Action item
Scan the entries below and say how many lines contain "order". Write only the number.

Records shown
- Opening Delimiter -
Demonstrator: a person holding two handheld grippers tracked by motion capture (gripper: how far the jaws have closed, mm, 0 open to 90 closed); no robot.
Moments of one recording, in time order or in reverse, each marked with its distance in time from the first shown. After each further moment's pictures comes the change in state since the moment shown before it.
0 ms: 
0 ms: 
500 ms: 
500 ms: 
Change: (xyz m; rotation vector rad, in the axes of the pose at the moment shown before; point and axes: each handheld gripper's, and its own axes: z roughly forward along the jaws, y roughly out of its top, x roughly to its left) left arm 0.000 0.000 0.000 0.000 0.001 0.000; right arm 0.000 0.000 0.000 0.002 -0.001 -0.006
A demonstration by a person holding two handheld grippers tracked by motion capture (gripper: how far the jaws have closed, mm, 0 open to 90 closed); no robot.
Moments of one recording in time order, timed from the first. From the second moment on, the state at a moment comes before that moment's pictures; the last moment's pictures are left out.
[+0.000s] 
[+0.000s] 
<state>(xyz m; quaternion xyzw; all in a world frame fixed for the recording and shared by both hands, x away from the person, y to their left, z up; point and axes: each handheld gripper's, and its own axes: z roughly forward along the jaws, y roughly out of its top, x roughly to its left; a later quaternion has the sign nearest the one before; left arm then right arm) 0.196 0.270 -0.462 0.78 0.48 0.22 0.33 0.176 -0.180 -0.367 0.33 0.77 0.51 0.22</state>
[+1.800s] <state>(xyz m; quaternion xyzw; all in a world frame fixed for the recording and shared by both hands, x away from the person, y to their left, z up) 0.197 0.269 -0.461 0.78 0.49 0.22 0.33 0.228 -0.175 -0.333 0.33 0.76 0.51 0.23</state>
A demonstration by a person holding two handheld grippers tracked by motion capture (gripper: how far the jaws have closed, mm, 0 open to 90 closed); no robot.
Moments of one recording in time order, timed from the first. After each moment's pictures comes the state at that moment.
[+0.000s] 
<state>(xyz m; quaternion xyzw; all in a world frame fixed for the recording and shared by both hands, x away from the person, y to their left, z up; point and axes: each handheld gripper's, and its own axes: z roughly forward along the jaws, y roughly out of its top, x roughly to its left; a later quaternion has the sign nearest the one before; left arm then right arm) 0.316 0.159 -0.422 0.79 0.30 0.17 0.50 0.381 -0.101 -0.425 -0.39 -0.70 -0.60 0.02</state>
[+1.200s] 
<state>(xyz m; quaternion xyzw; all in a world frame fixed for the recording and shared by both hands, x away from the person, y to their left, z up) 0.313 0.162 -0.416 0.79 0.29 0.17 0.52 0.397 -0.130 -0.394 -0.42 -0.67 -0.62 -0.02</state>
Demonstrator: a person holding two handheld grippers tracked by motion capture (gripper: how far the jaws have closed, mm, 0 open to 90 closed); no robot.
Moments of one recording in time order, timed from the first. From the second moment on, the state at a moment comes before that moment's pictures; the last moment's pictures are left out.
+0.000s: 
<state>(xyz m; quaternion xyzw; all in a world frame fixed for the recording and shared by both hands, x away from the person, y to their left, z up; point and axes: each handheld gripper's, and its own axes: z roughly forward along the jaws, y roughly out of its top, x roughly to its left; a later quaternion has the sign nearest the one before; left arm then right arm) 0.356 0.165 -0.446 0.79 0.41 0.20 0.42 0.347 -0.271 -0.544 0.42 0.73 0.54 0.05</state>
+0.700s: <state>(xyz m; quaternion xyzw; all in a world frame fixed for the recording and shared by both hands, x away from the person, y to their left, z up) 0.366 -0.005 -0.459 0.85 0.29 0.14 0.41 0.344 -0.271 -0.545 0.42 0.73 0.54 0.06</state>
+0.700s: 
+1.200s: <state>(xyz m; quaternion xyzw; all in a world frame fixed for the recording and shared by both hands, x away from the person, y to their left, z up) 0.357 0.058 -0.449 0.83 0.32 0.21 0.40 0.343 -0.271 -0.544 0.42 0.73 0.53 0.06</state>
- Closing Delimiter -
Solved exercise
4